Task directions - For this exercise, return only the lines in the records below from the one holding "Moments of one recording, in" through the one holding "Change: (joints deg", including both, exactly as they appear and without pictures.

▽

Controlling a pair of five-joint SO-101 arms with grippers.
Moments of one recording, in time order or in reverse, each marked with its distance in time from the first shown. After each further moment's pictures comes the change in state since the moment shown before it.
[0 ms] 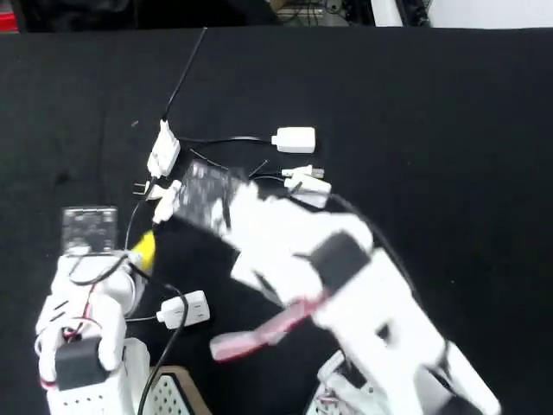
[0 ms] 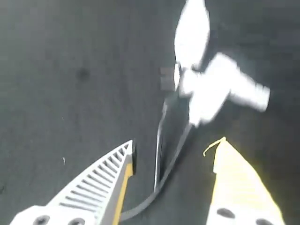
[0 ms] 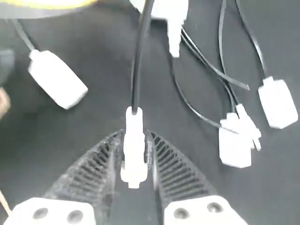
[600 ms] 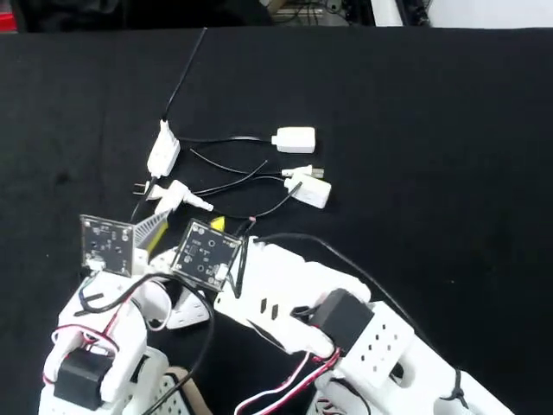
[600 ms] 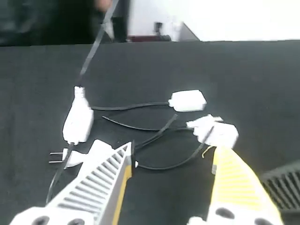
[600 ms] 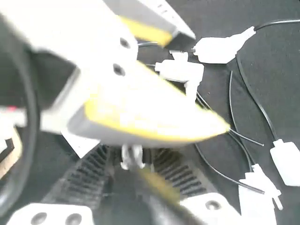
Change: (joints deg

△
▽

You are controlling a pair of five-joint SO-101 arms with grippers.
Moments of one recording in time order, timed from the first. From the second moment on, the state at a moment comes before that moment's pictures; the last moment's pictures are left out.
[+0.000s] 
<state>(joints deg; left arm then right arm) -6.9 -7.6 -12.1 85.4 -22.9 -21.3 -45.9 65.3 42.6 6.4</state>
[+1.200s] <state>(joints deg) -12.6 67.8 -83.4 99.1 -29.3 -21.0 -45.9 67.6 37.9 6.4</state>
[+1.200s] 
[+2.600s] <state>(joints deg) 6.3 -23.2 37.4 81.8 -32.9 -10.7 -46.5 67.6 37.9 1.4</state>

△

Task output -
Moments of one recording, in time order or in reverse, each marked with its distance in time from the first shown. After each further moment's pictures comes the change in state since the moment shown before it.
[0 ms] 
[0 ms] 
[0 ms] 
[600 ms] 
[600 ms] 
[600 ms] 
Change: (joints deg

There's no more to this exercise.